The reason for this new verification process is that the conventional J2SE class file verifier
requires more memory and processing power than typical mobile devices can realistically supply.
It uses about 50 KB of binary code space and 30 to 100 KB of dynamic RAM at runtime. The new
CLDC verifier requires much less RAM and is much more efficient. For typical class files, the
CLDC verifier uses only about 10 KB of code space and requires only 100 bytes of dynamic RAM
at runtime.
17
The new verifier can achieve these efficiency gains because of the new algorithm it uses. This new
algorithm, however, requires the presence of special attributes in each Java class file. The
preverifier writes these new attributes to each Java class file. The verifier then uses the attributes
generated by the preverifier.
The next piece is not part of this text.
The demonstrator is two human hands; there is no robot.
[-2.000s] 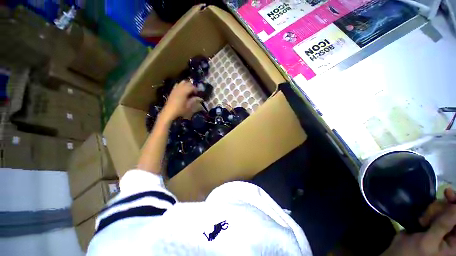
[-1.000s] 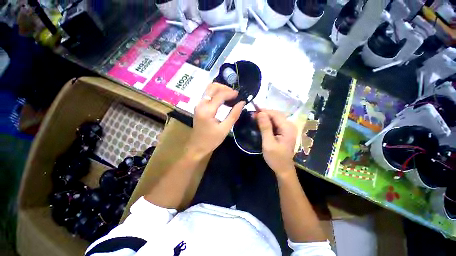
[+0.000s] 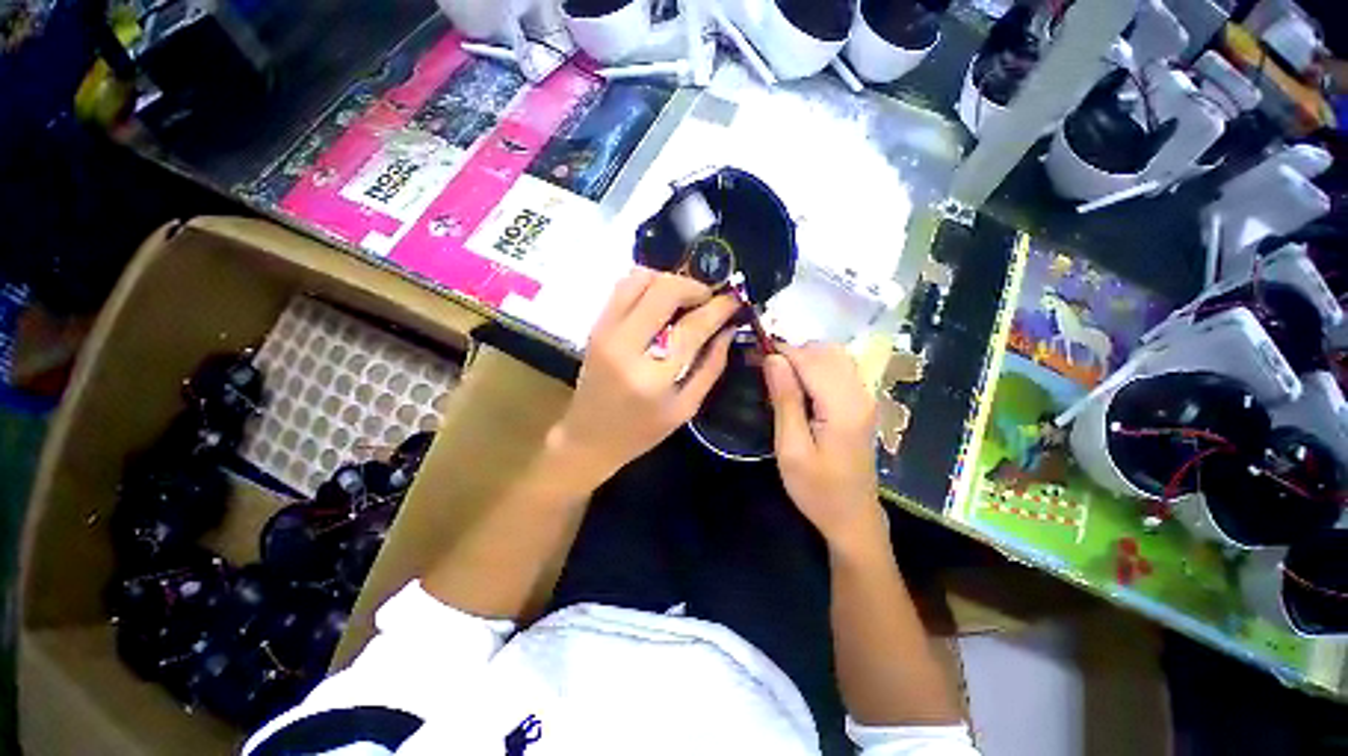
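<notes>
A round black shell (image 3: 757, 222) with a silver motor (image 3: 690, 217) inside sits open side up at the bench's front edge. My left hand (image 3: 651, 355) is at its near side, with fingertips at a small pale connector plug (image 3: 736, 281). My right hand (image 3: 818, 421) pinches the dark red lead wires (image 3: 760, 328) just beside the plug. A white housing with a black inside (image 3: 730, 414) lies below, partly hidden by both hands. Whether plug and socket are joined is too small to tell.
A carton (image 3: 495, 443) with many black balls and a divider tray (image 3: 348, 387) stands at left. Pink printed sheets (image 3: 421, 244) lie on the bench. White housings (image 3: 1106, 148) stand at the back and right, some on the cartoon mat (image 3: 1057, 443). A metal post (image 3: 1042, 96) rises behind.
My left hand left the carton about two seconds ago and came to the bench. Since the last frame, the black shell has turned slightly and both hands stay close together at the wires.
</notes>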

The new class files are about 5 percent larger than their unmodified
versions.
The preverifier performs two tasks:
• It makes all subroutine calls "inline," replacing each call to methods that contain the byte
codes jsr, jsr_w, ret, and wide ret with semantically equivalent code that doesn't
contain these instructions.
• It inserts stack map attributes into what is otherwise a normally formatted Java class file.
These new class files are still valid J2SE class files. That is, the new stack map attributes are
simply ignored by the J2SE verifier. The inclusion of stack map attributes has been implemented
with the extensible attribute mechanism, which is supported by the Java class file format defined
by the standard Java virtual machine. This means that CLDC class files are upwardly compatible
with the J2SE virtual machine.
The attributes that the preverifier writes to CLDC class files are called stack map attributes. Stack
map attributes are defined by a StackMap_attribute data structure. These attributes are
subattributes of the Code attribute defined and used by the conventional J2SE virtual machine.
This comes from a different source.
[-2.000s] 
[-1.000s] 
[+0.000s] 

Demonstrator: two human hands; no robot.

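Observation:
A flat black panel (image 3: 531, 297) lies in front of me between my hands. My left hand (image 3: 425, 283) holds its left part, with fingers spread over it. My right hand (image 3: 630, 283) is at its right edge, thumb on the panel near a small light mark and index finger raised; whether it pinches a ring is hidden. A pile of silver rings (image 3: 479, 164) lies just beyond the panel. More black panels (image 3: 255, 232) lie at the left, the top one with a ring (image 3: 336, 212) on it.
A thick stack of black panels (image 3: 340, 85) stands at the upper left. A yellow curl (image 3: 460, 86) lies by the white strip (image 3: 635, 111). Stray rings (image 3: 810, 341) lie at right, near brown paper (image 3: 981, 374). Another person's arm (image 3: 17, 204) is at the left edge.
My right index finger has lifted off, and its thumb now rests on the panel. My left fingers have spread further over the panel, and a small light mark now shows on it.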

The name stack map reflects the attribute's nature as a description of the type of a local variable or
operand stack item. The name is so chosen because these items always reside on the interpreter's
stack.
The Code_attribute type is another type defined by the standard virtual machine. It defines
the Code attribute used by the standard J2SE VM. For complete descriptions of these structures,
please refer to the Java Virtual Machine Specification, which is referenced in the References
section at the back of this book. The CLDC preverifier defines the following
Stackmap_attribute structure that defines the stack map derivative type as follows:
StackMap_attribute
{
u2 attribute_name_index;
u4 attribute_length;
u2 number_of_entries;
{
u2 byte_code_offset;
u2 number_of_locals;
ty types_of_locals[number_of_locals];
u2 number_of_stack_items;
ty types_of_stack_items[number_of_stack_items];
} entries [number_of_entries];
}
For further details about the definition and function of each of these fields, please refer to the
Connected, Limited Device Configuration Specification, which is also referenced in the
References section of this book.